離れ難い人といずれ離れてしまうこの世界。そして千石を失った世界で私は生きていかなければいけない。今になってその残酷さを実感し、私はごくりと唾を飲み込んだ。
「怖くなりました?」
「怖いよ。千石を失うことが怖い」
「僕もです。この世界であなたと共に生きていけるなら、ここが地獄だろうと構わないのに」
気づけば流れ出ていた私の涙を千石が優しく拭う。
「僕は、瑠璃子さんを泣かせてばかりだ」
「ううん。ね、千石。どこに遊びに行く?キャンプもしたいし、デートの定番!みたいなとこにも行きたいね!」
「んー、動物園とか?遊園地とか、」
「うん!秋になったら紅葉観て、食べ歩きもしたい!……あっ!」
"食べ歩き"そのワードに米屋のことを思い出した。私が突然大声を出したものだから、今まで無理に明るくしていた空気は霧散し、いつもの私たちの空気が戻ってきた。その証拠に私の大声を耳元で聞いた千石の顔が「うるさい」と歪んでいる。
「え、ほんとうるさ。どうしたんですか?」
「えー?あははー、こっちの話」
「……米屋さん関係ですね?とっとと振ってあげてくださいよ」
鋭い目つきの千石に責められて思わず口籠もる。しかしちょっと待った!千石も私に言わなきゃいけないことがあるんじゃないか?
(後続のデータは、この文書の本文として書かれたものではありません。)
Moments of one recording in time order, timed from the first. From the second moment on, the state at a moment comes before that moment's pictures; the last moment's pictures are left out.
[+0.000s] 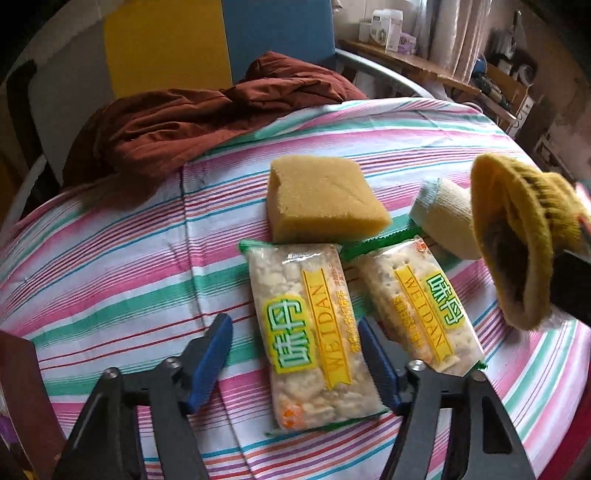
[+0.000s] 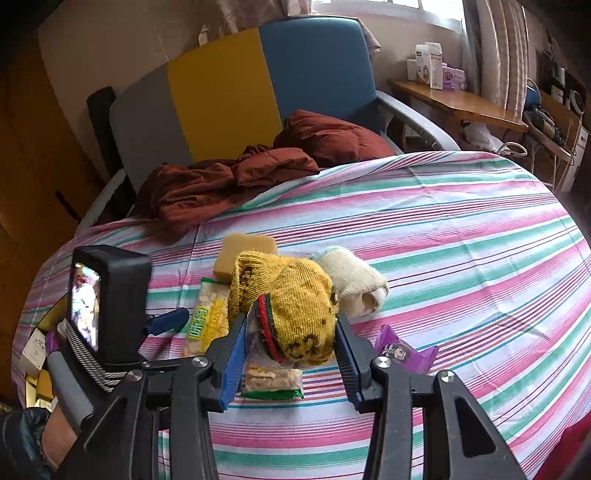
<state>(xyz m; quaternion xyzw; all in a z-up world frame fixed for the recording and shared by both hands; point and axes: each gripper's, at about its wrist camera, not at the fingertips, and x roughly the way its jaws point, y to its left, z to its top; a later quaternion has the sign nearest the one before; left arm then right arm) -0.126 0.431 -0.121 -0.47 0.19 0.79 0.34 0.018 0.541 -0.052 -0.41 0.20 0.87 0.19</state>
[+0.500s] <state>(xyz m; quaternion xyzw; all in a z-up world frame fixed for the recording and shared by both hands) -0.093 0.381 -0.115 -0.45 0.18 0.81 0.33 0.002 0.520 -0.066 -0.44 0.18 0.87 0.15</state>
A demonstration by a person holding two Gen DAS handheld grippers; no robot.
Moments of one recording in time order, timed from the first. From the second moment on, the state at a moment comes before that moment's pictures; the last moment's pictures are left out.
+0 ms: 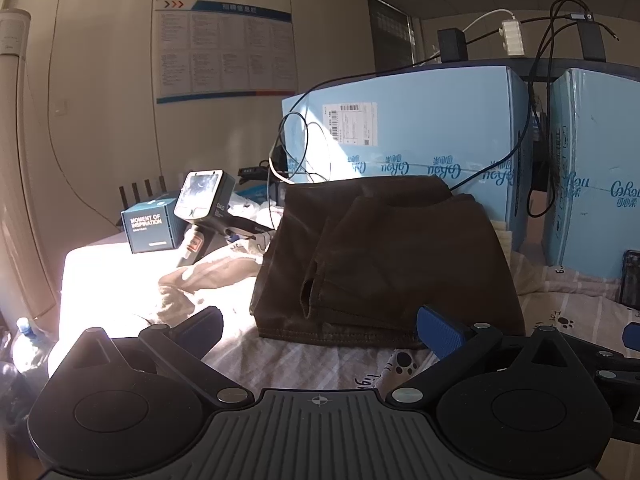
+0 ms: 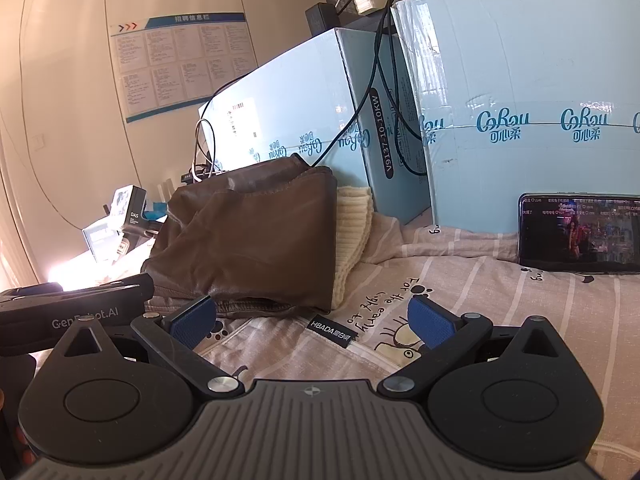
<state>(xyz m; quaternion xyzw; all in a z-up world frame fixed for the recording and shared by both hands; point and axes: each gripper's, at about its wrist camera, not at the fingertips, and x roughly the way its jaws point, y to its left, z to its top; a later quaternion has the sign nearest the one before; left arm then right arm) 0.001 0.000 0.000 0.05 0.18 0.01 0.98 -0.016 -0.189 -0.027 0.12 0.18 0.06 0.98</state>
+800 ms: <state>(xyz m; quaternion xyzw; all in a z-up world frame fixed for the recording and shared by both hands) -0.001 -0.004 0.001 0.04 0.18 0.01 0.98 -0.016 -0.188 -0.028 0.12 0.18 0.05 0.98</state>
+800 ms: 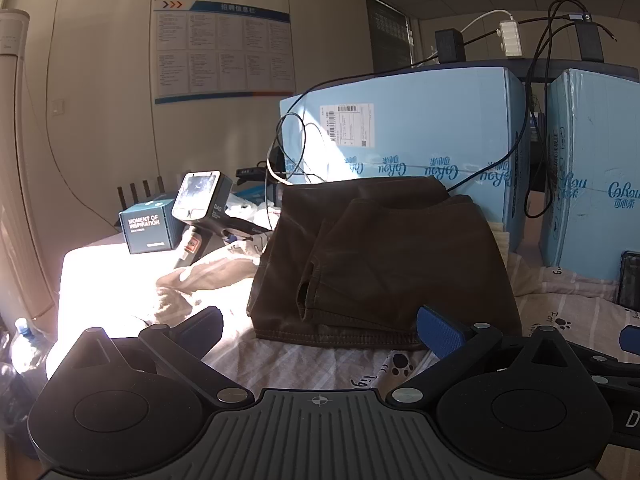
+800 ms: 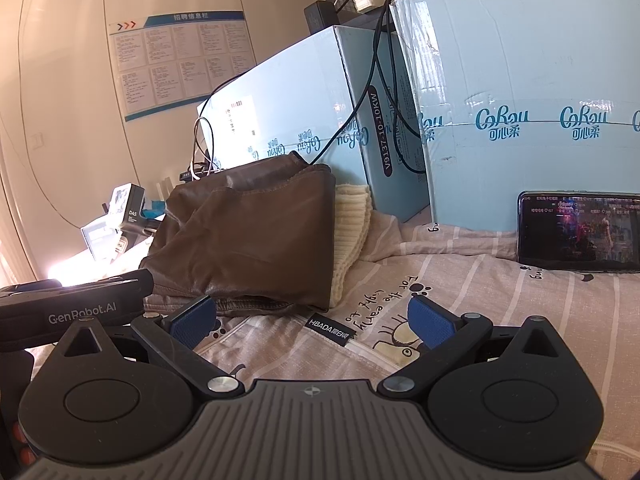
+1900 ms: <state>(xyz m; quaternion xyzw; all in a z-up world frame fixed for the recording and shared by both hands) 0.009 0.002 -0.006 -0.05 0.21 0.00 0.98 -0.017 -0.187 -0.026 0.11 0.17 0.05 0.98</state>
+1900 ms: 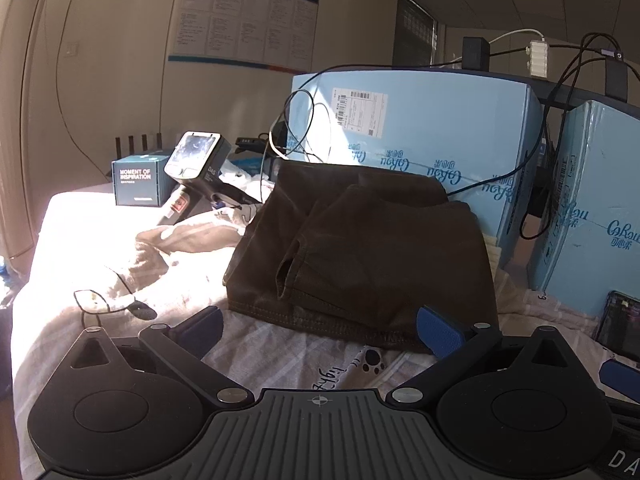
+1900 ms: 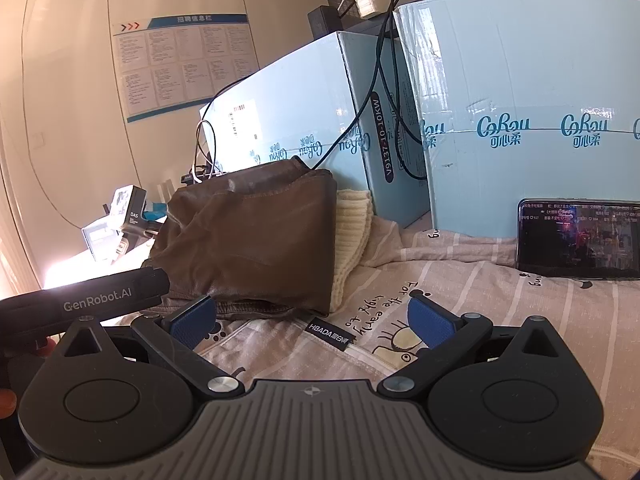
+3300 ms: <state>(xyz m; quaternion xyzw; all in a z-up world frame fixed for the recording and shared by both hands) 0.009 -0.016 -0.023 -0.10 0.13 0.02 0.99 -0.016 -0.191 -0.033 0.10 0.14 0.02 0.98</state>
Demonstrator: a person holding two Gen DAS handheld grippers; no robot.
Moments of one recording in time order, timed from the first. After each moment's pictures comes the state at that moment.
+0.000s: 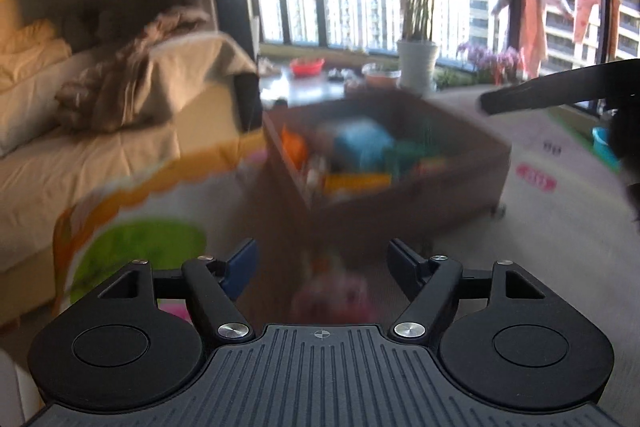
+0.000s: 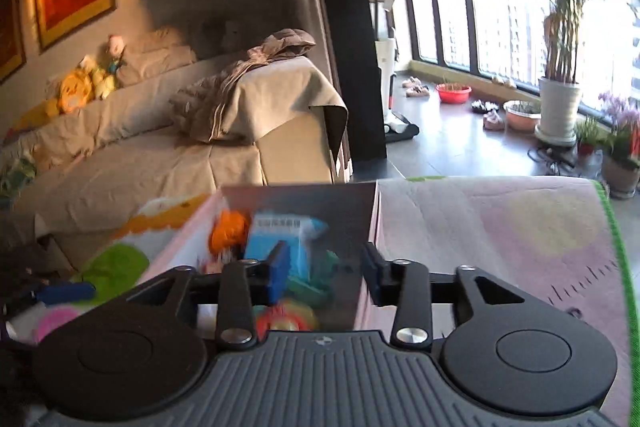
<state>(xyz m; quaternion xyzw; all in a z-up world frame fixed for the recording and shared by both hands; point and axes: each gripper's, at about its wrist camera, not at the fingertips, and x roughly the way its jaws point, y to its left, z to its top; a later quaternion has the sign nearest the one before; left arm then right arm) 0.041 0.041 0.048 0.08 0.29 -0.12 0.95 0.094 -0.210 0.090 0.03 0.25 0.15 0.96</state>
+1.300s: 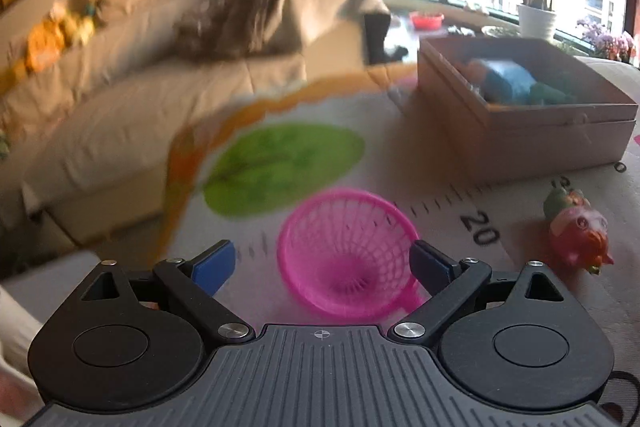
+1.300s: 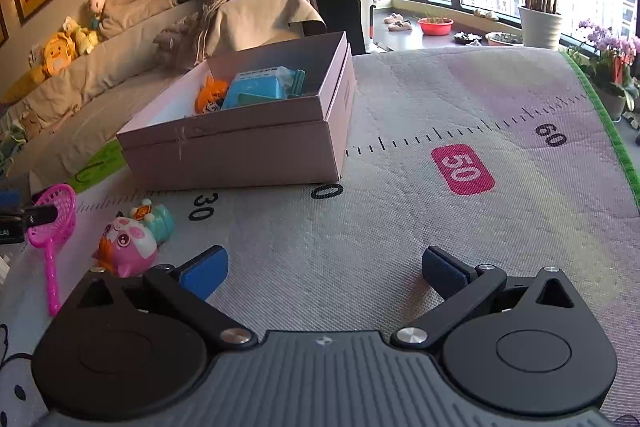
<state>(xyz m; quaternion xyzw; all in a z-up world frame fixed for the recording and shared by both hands) 0.019 0.104 0.034 0.05 0.36 0.06 0.93 0.033 -0.226 0.014 0.06 0.35 0.12 0.93</state>
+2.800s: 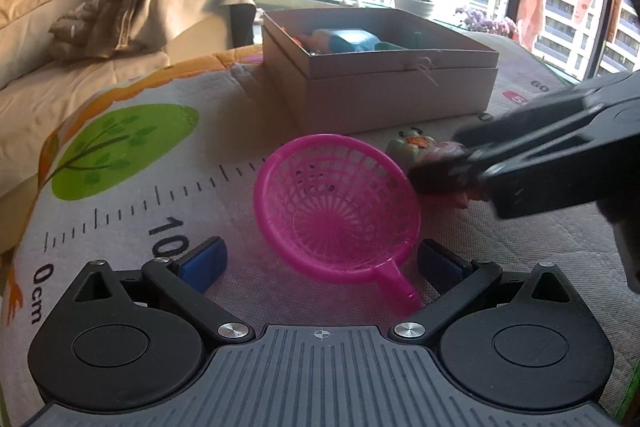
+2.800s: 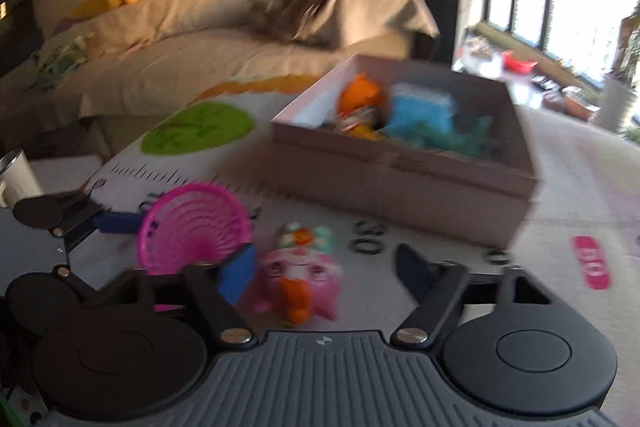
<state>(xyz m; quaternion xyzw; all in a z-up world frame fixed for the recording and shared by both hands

「千石こそ、楓ちゃんのことちゃんとしてよね!その、せ、セックスまでしたんでしょ!?」
口にすることがだいぶと憚られたが。勇気を出して告げた私に、千石は「なんか勘違いしてるようですけど。僕、寺元さんとしてないですし、もうきっぱり振ってますよ」と答えた。
「…………?」
「いや、だからね、」
「え、いつ?いつ!?だって、昨日楓ちゃんの首にキスマークついてたよ?」
「僕がつけたんじゃないです。プールの帰りにきっぱりと断ってますんで」
な、なんだぁ。なんだぁ。あの日、セックスをしてたんじゃなかったんだ。よかったぁ!
私の思ったことはそのまま顔に出ていたみたいだ。千石は合点がいったようで、「だから昨日あんなにベロベロに酔ってたんですか?」と顔を引き攣らせた。
本当に申し訳ない。私の勘違いで何人振り回した?しかし千石には簡単に謝れないのが私である。
「だってだって、千石が誰とでもキスするとか言うし、私にもやらしいことしてきたからぁ!誰とでもすんのかな、って思ったの!」
「それは……!僕だって悩んでたんだよ!瑠璃子さんを縛りつけてしまうことに!それなら遊んでる、軽いって思われた方がいいかな、って」
「でも結局私にはしてくんなかったじゃーん。挿れないって意地の悪いこと言ったりしてさぁ。私そんなに千石のタイプじゃない?って悲しかった」
「僕だって我慢してた!本当はしたかったよ。けどもっと好きになったら苦しいだろ、お互いに。だから我慢したんだよ。それぐらい分かれよ!」
はぁはぁ、と2人、肩で息をする。もうなんなの、と目が合って、同時に吹き出した。
「ほんとバカ。意地っ張り。独りよがり。浅はか」
「あれ、それ瑠璃子さんの自己紹介ですか?」
「ふふ、そうかも」
「じゃあついでに、思わせぶり、酒癖悪い、鈍感も付け足しといて」
「なにそれ、ひどーい」
「ははっ。……好き、瑠璃子さん、好きです」
「私も、好き。せんごく、好きだよ」
その日初めて、私たちは同じベッドで体を寄せ合って眠った。ぴったりと絡み合った体は、この人と離れたくない、という私たちの気持ちを表しているかのようだった。